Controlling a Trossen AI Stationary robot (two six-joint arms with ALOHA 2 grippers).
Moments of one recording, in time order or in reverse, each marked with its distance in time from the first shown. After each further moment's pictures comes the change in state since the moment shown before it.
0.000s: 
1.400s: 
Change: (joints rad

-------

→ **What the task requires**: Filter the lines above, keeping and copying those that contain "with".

→ **Response below**:
Controlling a Trossen AI Stationary robot (two six-joint arms with ALOHA 2 grippers).
Moments of one recording, in time order or in reverse, each marked with its distance in time from the first shown. After each further moment's pictures comes the change in state since the moment shown before it.

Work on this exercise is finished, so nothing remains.